_GOAL OF THE EXERCISE_.
After locating the line that contains "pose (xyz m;" in the records below, write out exactly that line and each line after it through the one that contains "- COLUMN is", and nothing else.

_RECORDS SUPPLIED_.
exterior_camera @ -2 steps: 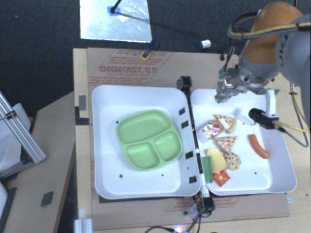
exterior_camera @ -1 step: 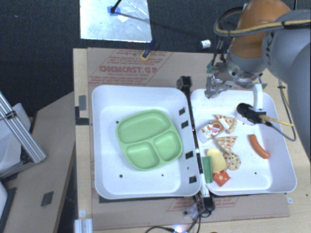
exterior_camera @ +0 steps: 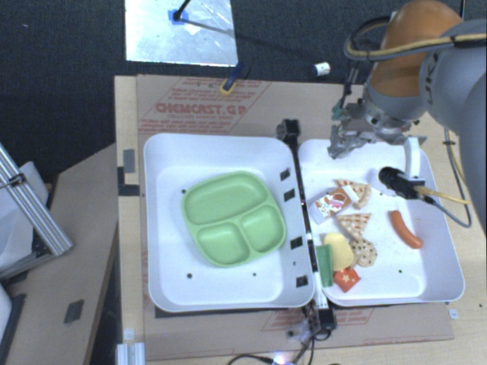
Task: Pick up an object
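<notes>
Toy food pieces lie clustered in the right bin (exterior_camera: pixel 443 278), toward its left half: a pizza slice (exterior_camera: pixel 355 192) touching a small red-and-white packet (exterior_camera: pixel 332 203), a second slice (exterior_camera: pixel 355 223) just below them, then a yellow piece (exterior_camera: pixel 340 249) pressed against a brown waffle-like biscuit (exterior_camera: pixel 366 253), a green strip (exterior_camera: pixel 325 261) along the divider, and a red piece (exterior_camera: pixel 347 279) nearest the front rim. An orange sausage (exterior_camera: pixel 405 229) lies apart on the right with bare white floor around it. Several pieces overlap, and their exact shapes are hard to make out. The tool (exterior_camera: pixel 344 144) hangs over the bin's far left corner, above the pizza slice and clear of every piece; whether it is open or closed cannot be told from this slant, as the wrist hides much of it. The arm's grey and orange body is cut off at the right edge. The front right part of the bin lies open. In the left bin (exterior_camera: pixel 163 204) sits a green divided plate (exterior_camera: pixel 232 217), alone. Both bins rest on a cardboard sheet (exterior_camera: pixel 202 105) with red lettering on the desk (exterior_camera: pixel 84 204); a silver panel (exterior_camera: pixel 183 21) lies beyond.
</notes>
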Controlling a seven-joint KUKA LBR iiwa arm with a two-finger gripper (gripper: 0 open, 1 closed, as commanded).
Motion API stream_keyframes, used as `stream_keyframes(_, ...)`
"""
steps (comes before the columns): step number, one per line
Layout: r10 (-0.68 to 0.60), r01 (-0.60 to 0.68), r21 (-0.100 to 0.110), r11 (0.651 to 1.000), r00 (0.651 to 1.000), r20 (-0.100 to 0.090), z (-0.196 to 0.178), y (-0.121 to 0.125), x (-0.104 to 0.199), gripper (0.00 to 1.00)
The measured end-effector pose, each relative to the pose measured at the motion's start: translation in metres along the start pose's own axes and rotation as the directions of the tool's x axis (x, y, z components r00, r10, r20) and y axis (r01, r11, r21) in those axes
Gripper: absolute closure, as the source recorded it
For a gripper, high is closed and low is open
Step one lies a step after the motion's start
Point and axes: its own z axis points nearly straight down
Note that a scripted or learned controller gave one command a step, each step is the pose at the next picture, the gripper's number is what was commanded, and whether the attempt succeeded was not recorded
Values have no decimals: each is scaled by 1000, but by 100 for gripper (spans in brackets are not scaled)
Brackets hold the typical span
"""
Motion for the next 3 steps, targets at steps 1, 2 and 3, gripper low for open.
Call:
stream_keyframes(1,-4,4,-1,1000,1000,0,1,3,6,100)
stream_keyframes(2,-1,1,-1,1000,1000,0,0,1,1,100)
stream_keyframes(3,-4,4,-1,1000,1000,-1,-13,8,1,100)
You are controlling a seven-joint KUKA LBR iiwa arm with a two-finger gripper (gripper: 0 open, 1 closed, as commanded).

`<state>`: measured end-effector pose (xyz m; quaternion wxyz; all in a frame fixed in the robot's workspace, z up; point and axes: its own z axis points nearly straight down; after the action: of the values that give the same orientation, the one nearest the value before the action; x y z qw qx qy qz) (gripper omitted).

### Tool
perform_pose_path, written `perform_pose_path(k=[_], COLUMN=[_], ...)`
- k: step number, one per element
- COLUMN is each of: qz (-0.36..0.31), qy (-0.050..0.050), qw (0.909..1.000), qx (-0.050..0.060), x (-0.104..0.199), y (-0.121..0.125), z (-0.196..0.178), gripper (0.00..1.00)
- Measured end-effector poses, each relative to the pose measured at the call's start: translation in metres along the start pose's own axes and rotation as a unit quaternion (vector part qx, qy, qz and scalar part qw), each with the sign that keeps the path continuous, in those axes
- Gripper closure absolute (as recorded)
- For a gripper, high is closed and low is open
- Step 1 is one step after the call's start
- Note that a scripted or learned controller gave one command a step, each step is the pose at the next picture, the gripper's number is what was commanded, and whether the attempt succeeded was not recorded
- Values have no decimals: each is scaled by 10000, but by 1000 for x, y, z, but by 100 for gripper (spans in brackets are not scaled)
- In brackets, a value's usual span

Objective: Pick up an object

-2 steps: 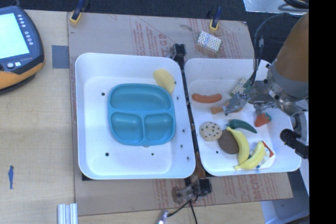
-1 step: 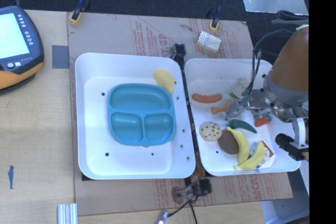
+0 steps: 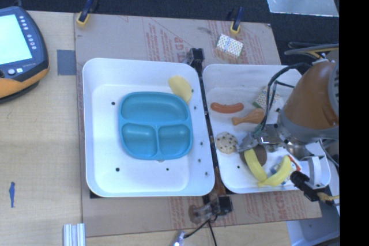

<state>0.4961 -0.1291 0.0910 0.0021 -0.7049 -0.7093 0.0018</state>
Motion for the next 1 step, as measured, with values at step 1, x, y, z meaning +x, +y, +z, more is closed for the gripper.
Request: perform_pose_path(k=[1], qz=[-26], qy=[-7], qw=[10000], qx=[4], x=[-1], y=[0], z=[-10], gripper=[100])
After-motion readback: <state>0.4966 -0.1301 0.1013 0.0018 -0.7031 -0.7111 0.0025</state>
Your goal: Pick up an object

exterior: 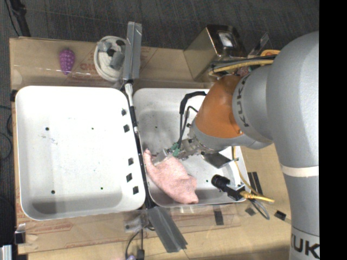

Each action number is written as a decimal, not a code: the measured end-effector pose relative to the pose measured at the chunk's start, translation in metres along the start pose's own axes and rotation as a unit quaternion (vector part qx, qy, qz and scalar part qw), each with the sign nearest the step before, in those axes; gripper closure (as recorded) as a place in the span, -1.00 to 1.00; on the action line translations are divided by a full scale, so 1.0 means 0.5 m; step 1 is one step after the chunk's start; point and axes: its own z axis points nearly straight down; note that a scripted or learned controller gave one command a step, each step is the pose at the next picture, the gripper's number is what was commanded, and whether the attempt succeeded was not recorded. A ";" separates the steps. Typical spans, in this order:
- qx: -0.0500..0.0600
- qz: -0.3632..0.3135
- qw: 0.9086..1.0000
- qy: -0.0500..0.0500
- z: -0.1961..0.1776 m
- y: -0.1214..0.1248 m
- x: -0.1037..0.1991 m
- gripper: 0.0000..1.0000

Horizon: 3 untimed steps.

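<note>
Cloth (172, 180) lies just below tool (174, 151), right bin (162, 104).

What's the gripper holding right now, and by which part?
Cannot be told. The gripper is low in the right bin, at the top edge of the pink cloth, but the arm hides whether the cloth sits between its fingers.

The grey arm (282, 102) runs off the right and bottom edges of the frame, and its orange band (217, 110) covers much of the right bin (157, 104). The gripper (176, 151) sits mid-frame under the wrist, its fingertips too small and cluttered to read. Whether it touches the pink cloth (172, 179) just below cannot be told.
</note>
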 end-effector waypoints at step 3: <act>0.001 0.203 0.979 0.000 -0.038 0.181 -0.188 -1.00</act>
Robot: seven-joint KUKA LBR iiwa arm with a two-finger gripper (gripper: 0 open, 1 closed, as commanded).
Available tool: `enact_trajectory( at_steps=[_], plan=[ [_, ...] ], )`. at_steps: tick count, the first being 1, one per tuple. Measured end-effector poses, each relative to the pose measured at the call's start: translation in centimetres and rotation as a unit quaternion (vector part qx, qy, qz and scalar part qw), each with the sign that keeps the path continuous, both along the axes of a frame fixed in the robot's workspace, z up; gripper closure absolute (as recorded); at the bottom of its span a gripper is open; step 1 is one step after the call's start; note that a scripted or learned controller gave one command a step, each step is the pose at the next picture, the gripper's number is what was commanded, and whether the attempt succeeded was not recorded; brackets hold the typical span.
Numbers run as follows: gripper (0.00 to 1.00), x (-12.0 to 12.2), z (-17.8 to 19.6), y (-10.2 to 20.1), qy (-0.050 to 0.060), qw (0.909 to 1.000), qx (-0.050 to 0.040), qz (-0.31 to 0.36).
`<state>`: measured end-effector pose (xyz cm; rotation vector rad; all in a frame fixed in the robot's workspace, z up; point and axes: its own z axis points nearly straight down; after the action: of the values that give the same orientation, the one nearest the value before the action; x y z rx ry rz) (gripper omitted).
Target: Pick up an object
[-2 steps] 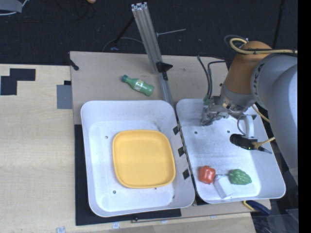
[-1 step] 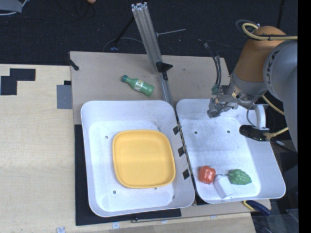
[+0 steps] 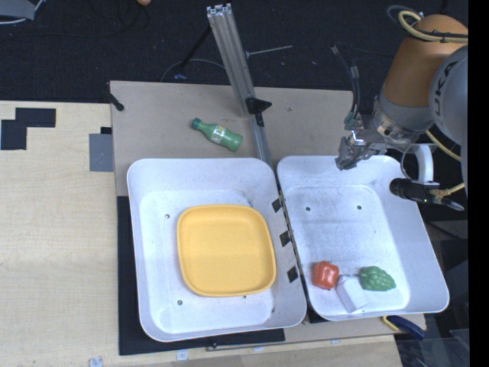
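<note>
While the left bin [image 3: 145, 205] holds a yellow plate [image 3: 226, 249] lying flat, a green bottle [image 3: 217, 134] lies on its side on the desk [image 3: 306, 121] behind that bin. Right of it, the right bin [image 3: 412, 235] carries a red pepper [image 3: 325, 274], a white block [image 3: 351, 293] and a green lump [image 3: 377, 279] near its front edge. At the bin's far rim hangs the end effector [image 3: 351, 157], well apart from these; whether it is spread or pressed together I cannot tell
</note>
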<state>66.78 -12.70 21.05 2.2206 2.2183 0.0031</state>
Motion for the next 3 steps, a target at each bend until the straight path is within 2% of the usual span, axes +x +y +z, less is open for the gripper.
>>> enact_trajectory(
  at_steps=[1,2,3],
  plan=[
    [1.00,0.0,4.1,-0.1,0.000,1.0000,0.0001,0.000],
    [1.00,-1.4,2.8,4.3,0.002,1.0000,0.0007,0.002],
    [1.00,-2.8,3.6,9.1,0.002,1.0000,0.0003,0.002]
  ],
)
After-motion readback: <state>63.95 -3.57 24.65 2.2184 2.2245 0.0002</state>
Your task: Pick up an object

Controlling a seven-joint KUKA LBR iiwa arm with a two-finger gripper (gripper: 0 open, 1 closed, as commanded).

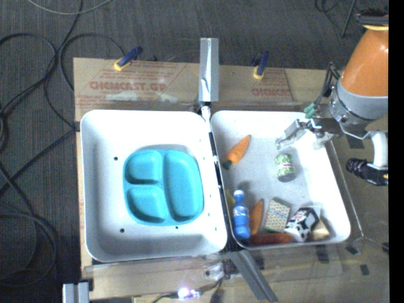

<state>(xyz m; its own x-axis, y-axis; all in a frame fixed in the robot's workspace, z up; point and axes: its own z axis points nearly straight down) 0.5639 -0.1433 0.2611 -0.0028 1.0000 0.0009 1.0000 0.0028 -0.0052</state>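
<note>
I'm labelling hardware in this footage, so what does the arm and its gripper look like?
The arm shows a rounded orange band, with a grey metallic wrist section below it. From the wrist extends a small silver-grey two-finger gripper with thin metal fingers and a small green part near its base. A white and black fitting sits beside the wrist at the right.

My hand [291,134] looks like bare grey metal, with a glossy orange shell [370,62] above it. Both bins [95,188] look like smooth white plastic with a soft sheen. The blue tray [165,185] is glossy moulded plastic. The bench [145,87] is covered with matt brown cardboard with printed lettering. The can [285,166] has a paper-like label. The floor [63,30] is dark, rough carpet.
</note>
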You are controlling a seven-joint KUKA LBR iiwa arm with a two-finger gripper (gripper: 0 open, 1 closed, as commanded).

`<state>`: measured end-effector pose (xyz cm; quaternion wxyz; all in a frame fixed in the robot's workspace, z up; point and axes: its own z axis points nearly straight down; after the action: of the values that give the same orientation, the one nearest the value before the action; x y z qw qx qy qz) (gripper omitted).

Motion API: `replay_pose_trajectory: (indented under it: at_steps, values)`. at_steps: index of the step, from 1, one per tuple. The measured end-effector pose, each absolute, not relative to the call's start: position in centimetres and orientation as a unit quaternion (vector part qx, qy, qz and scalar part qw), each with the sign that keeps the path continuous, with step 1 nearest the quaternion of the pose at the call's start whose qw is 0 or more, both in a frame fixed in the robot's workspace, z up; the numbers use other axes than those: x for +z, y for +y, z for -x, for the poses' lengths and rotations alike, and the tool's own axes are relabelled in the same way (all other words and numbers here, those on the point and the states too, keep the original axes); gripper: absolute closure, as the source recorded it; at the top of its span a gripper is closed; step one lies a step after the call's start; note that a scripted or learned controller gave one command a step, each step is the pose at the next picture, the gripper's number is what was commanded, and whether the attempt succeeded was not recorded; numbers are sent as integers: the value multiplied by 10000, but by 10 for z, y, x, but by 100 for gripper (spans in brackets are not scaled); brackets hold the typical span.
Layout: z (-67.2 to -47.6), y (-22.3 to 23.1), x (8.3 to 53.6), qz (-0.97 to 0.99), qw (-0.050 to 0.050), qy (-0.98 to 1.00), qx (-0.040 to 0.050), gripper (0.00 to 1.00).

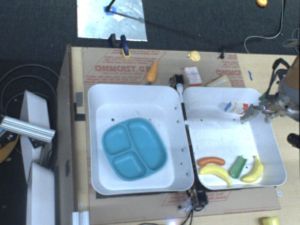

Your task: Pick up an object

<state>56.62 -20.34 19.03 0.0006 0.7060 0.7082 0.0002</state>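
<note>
The right bin (220, 135) holds an orange-red sausage (211, 161), two yellow bananas (215, 173) (254, 171) and a green stick-shaped piece (237, 166), all along its near edge. A small white packet with red and blue print (235, 107) lies at the bin's far right. My gripper (258, 112) hangs over the bin's right side, just right of that packet and a little above it. It is open, with nothing between its fingers.
The left bin (108, 102) holds a blue divided plate (135, 148). Behind the bins on the cardboard lie a carrot (152, 72), a small red-and-white box (192, 75) and a yellow lump (194, 56). A cable runs at the top right.
</note>
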Motion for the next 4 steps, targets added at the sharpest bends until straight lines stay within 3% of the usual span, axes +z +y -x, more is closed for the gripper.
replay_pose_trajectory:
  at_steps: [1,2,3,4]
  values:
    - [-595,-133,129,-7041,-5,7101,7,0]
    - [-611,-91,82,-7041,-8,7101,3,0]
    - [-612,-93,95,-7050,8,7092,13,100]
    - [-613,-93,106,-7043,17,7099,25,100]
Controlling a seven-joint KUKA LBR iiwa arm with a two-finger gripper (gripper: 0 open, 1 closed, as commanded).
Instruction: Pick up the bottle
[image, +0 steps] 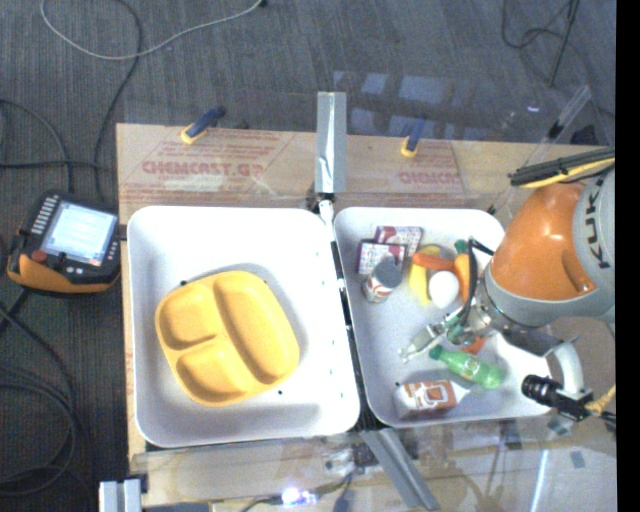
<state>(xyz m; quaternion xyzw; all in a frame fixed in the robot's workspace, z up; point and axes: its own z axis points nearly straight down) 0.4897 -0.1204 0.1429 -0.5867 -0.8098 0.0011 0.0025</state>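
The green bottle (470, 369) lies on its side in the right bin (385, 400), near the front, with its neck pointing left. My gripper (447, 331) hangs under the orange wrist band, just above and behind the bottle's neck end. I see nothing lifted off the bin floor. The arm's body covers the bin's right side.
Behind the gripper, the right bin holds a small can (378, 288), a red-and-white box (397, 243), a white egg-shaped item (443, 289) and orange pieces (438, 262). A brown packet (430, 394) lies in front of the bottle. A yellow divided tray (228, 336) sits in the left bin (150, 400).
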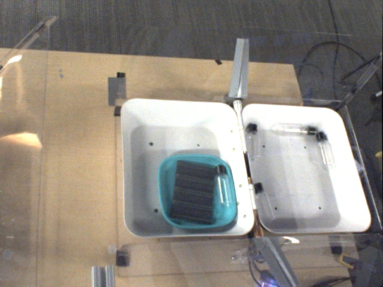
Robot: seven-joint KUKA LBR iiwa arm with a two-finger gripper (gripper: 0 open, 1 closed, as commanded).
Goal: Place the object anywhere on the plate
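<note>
So, two white bins were set side by side on a wooden bench (72, 178). In the left bin (137, 124), a teal plate (164, 187) was parked toward the near right corner, almost against the near wall. A dark ribbed block (192, 191) was laid flat across the middle of the plate, slightly tilted. A small clear tube (223, 187) was laid just beside the block's right edge, also fully on the plate, its dark cap pointed at the bin's far edge. So both things were found sitting on the plate, fwiw.

In the right bin (353, 214), a clear tube with a black cap (290, 128) was laid along the far edge. Another capped tube (325, 151) was stretched out near the far right corner, and a third (251, 142) was tucked against the left wall. Whether the pincer was clenched or released couldn't be told.
</note>
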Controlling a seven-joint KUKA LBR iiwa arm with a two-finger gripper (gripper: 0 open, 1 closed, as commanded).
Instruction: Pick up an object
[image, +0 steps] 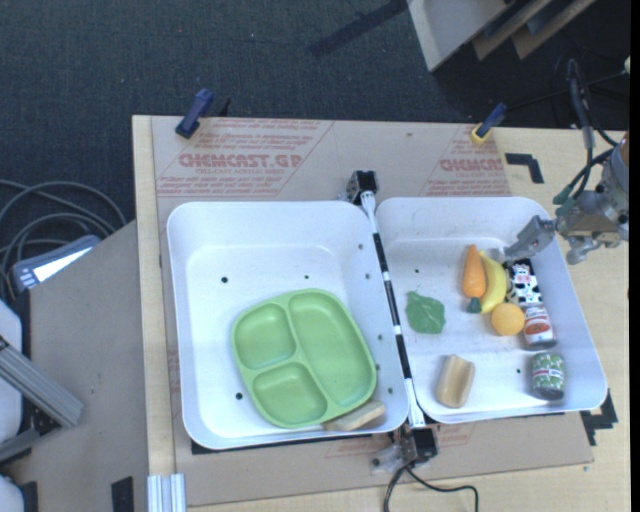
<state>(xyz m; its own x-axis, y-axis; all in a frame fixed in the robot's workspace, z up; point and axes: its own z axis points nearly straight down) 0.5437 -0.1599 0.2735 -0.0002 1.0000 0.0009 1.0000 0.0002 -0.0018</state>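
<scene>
My gripper (553, 243) hangs over the far right corner of the right bin (440, 215), open, with nothing between its fingers. Just below its left finger (526, 240) lie an orange carrot (472, 270), a yellow banana (492, 283) and a black-and-white carton (521, 283). Toward the front along the right wall sit a yellow-orange fruit (507, 319), a small red-labelled bottle (538, 326) and a green-labelled can (546, 372). A green leafy piece (426, 313) and a tan bread piece (454, 381) rest in the bin's left half.
The left bin (200, 235) holds a green divided plate (303, 356), and a tan block (352, 418) is tucked under its front edge. A black clip (362, 184) sits where the bins meet at the back. Cables (50, 215) lie off the bench at left.
</scene>
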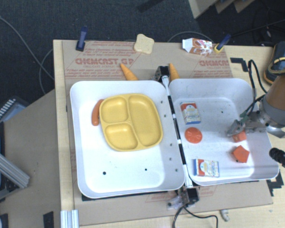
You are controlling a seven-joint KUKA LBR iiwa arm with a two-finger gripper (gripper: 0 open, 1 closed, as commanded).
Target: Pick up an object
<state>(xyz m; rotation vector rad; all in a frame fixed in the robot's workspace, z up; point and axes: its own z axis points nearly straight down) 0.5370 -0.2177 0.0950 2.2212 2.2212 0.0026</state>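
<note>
While the grey arm with its orange band (pixel 280 96) leans in from the right, the two-finger gripper (pixel 238 129) sits low in the right-hand shallow white bin (pixel 213 91), right over a small orange-red block (pixel 239 137) and touching it from above. Whether those fingers are apart or closed on it, I cannot tell (they blur into the block). Just below lies a second, larger orange block (pixel 241 154), apart from the gripper. Further left in this bin: a round red disc (pixel 194 135), a small red-and-white carton (pixel 190 113) above it, and a flat blue-and-white packet (pixel 206 167) near the front wall. Over in the left white bin (pixel 85 165), a yellow three-compartment plastic plate (pixel 131 121) sits with an orange sausage-shaped piece (pixel 95 113) tucked against its left edge.
</note>
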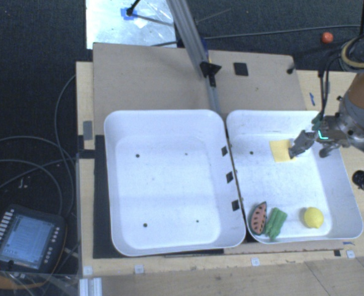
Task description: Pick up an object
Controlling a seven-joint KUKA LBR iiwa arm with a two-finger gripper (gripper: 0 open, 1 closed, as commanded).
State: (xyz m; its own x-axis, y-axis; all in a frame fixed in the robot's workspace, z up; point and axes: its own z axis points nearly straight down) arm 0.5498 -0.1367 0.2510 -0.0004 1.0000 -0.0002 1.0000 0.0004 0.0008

_RESPONSE_.
`<state>`: measured end-effector pose (xyz m; quaternion wxyz; all in a frame fixed in the robot's workspace, z up; point and axes: its own z axis points nearly straight down; after the action: of the values that give the same orientation, the one nearest the value before the action; x y z qw qx qy qz) (gripper omitted).

### Tool
perform_pose_path, written `perform_pose_path(k=[_], COLUMN=[_], ...)`
- k: step number, one per element
- COLUMN is each of: qz (-0.36..0.31), qy (-0.050..0.050), qw (0.909..1.000), qx (-0.050..0.060), x (-0.104..0.199), y (-0.121..0.125), z (-0.196..0.178), gripper (0.00..1.00)

The response above is complete.